If a contractor fails to inform the agency of its substitution of key personnel with someone less qualified, that is prime protest fodder. See Paradigm Techs., Inc., B-409221.2, Aug. 1, 2014, 2014 CPD ¶ 257; Greenleaf Constr. Co., B-293105.18, Jan. 17, 2006, 2006 CPD ¶ 19. GAO has also closely scrutinized awardees where a merger, spin-off or other corporate transaction occurs during the pendency of a proposal. See FCi Fed., Inc., 2015 CPD ¶ 245; Wyle Labs., Inc., B-408112.2, Dec. 27, 2013, 2014 CPD ¶ 16, recons. denied sub nom. NASA—Recons., B-408112.3, May 14, 2014, 2014 CPD ¶ 155. 

In FCi, the awardee’s proposal relied on the resources, corporate experience, past performance and financial resources of its former parent and affiliates, which were no longer available after the company was sold while its proposal was pending. Similarly, in Wyle, the proposal relied on resources that became unavailable and costs that became outdated after the division of “old SAIC” into Leidos and “new SAIC.”

As these cases show, a change is material if it has a significant effect on a technical solution, resources for performance, corporate experience, past performance or cost structure. In each of these cases, GAO concluded that the failure to disclose the changes undermined the integrity of the procurement process and invalidated the award.

Potential contractors should weigh a number of considerations in deciding whether, when and how to disclose a change to the procuring agency.

First, although organizations have an obligation to advise agencies of material changes, they may then find themselves stranded with no way to explain how they will adjust to the change. If the change occurs prior to the submission of final proposal revisions, such a submission offers a straightforward opportunity to update proposals.

But if proposal revisions are not invited or have already been submitted, there is no automatic opportunity for the bidder to describe its revised approach. If it nonetheless provides information about its revised approach, that interaction may constitute improper discussions with only one of the competitors. Indeed, GAO flagged that pitfall in Paradigm Technologies, noting that the agency would have to reopen discussions with all contract bidders.

Second, if the bidder decides to inform the agency of a potentially material change in its proposal, it must be prepared for the possibility that the agency may decline to open discussions and may instead simply reject its proposal as technically unacceptable.

In Paradigm Technologies, for example, the awardee’s proposed program manager left the company prior to reevaluation of proposals. According to GAO, the agency either had to reject the awardee’s proposal as technically unacceptable or reopen discussions with — and invite proposal revisions from — all competitors.

Agencies are likely more willing to open discussions early in the procurement process than when they are close to award, so disclosing a change sooner rather than later may be a benefit.

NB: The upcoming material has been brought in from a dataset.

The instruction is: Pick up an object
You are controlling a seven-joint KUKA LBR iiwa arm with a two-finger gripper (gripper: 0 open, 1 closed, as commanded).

Third, if the bidder opts not to inform the agency of a potential material change and then wins the contract, the award is particularly vulnerable to protest. The organization should therefore be prepared to explain why it deemed the change to be immaterial. GAO has been willing to get into the weeds on this topic, including — for example, in Greenleaf Construction — taking testimony and evaluating witnesses’ demeanor in assessing when an awardee first learned that a material change occurred.

Last, if the offeror concludes that a change is not material, and so opts not to inform the agency prior to award, it would be well-served to notify the procuring agency promptly upon receiving notice of award. Doing so will reduce the risk of customer relations problems, termination or False Claims Act allegations.

Jay Carey is a partner and Kayleigh Scalzo an associate with Covington & Burling LLP. They specialize in bringing and defending bid protests and helping clients navigate the procurement process. The views expressed here are solely those of the authors.